What to work on:
Each entry is to be transcribed exactly, with nothing added or dropped.
(Extracted records)
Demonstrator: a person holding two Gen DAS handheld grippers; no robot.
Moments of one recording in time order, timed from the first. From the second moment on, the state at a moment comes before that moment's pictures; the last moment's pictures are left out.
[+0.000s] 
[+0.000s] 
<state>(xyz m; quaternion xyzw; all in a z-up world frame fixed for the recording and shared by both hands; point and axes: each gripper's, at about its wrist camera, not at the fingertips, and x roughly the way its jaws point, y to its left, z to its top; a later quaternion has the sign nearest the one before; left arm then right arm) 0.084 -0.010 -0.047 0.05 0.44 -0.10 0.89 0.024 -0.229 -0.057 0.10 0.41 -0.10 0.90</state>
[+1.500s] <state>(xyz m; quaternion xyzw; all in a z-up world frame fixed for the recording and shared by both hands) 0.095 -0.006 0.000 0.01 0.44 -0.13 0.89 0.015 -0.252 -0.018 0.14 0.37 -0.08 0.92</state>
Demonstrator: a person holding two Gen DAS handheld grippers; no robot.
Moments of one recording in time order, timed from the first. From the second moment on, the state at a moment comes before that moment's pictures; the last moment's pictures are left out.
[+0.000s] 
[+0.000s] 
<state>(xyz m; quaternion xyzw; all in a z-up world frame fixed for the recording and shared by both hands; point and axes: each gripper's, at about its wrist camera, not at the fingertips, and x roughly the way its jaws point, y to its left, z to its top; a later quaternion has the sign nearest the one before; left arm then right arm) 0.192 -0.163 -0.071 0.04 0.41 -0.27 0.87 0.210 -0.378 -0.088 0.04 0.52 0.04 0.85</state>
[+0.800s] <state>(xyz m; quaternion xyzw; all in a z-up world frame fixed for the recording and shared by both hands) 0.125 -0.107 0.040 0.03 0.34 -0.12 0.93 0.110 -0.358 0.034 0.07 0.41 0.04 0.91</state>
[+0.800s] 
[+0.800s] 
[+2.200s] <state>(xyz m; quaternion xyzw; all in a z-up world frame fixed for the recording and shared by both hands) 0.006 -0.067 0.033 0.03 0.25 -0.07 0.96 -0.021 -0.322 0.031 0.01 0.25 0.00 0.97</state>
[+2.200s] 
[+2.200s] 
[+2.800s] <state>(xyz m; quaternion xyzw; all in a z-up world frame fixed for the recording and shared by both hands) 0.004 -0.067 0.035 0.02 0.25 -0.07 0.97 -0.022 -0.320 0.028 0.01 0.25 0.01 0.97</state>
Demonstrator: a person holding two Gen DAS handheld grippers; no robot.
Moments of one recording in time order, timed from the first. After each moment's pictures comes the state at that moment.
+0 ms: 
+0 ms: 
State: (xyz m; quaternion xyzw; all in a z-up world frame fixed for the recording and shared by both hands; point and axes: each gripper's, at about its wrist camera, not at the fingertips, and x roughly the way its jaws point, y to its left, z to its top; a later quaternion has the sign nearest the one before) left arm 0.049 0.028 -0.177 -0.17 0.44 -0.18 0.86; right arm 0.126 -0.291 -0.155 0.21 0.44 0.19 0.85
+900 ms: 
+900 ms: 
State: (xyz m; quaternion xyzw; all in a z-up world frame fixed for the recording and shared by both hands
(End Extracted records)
Response to the task:
Demonstrator: a person holding two Gen DAS handheld grippers; no robot.
Moments of one recording in time order, timed from the first. From the second moment on, the state at a moment comes before that moment's pictures; the last moment's pictures are left out.
[+0.000s] 
[+0.000s] 
<state>(xyz m; quaternion xyzw; all in a z-up world frame fixed for the recording and shared by both hands; point and axes: each gripper's, at about its wrist camera, not at the fingertips, and x roughly the way its jaws point, y to its left, z to its top; a later quaternion has the sign nearest the one before; left arm then right arm) 0.084 -0.010 -0.047 0.05 0.44 -0.10 0.89 0.024 -0.229 -0.057 0.10 0.41 -0.10 0.90</state>
[+1.500s] <state>(xyz m; quaternion xyzw; all in a z-up world frame fixed for the recording and shared by both hands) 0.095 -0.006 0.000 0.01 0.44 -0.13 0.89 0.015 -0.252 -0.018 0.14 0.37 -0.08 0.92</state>
Demonstrator: a person holding two Gen DAS handheld grippers; no robot.
Moments of one recording in time order, timed from the first. From the second moment on, the state at a moment comes before that moment's pictures; the last moment's pictures are left out.
[+0.000s] 
[+0.000s] 
<state>(xyz m; quaternion xyzw; all in a z-up world frame fixed for the recording and shared by both hands; point and axes: each gripper's, at about its wrist camera, not at the fingertips, and x roughly the way its jaws point, y to its left, z to its top; a later quaternion has the sign nearest the one before; left arm then right arm) 0.192 -0.163 -0.071 0.04 0.41 -0.27 0.87 0.210 -0.378 -0.088 0.04 0.52 0.04 0.85</state>
[+0.800s] <state>(xyz m; quaternion xyzw; all in a z-up world frame fixed for the recording and shared by both hands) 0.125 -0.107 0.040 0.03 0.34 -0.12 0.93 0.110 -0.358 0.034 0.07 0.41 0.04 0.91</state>
[+0.800s] 
[+0.800s] 
[+2.200s] <state>(xyz m; quaternion xyzw; all in a z-up world frame fixed for the recording and shared by both hands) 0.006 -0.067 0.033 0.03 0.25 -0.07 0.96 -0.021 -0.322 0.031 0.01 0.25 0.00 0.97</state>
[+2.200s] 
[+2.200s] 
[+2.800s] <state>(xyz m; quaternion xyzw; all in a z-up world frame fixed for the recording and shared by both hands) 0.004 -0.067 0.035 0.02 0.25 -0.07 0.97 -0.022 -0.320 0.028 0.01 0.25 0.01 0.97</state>
Demonstrator: a person holding two Gen DAS handheld grippers; no robot.
Moments of one recording in time order, timed from the first. After each moment's pictures comes the state at that moment.
+0 ms: 
+0 ms: 
State: (xyz m; quaternion xyzw; all in a z-up world frame fixed for the recording and shared by both hands; point and axes: each gripper's, at about its wrist camera, not at the fingertips, and x roughly the way its jaws point, y to its left, z to its top; a later quaternion has the sign nearest the one before) left arm 0.049 0.028 -0.177 -0.17 0.44 -0.18 0.86; right arm 0.126 -0.291 -0.155 0.21 0.44 0.19 0.85
+900 ms: 
+900 ms: 
State: (xyz m; quaternion xyzw; all in a z-up world frame fixed for the recording and shared by both hands

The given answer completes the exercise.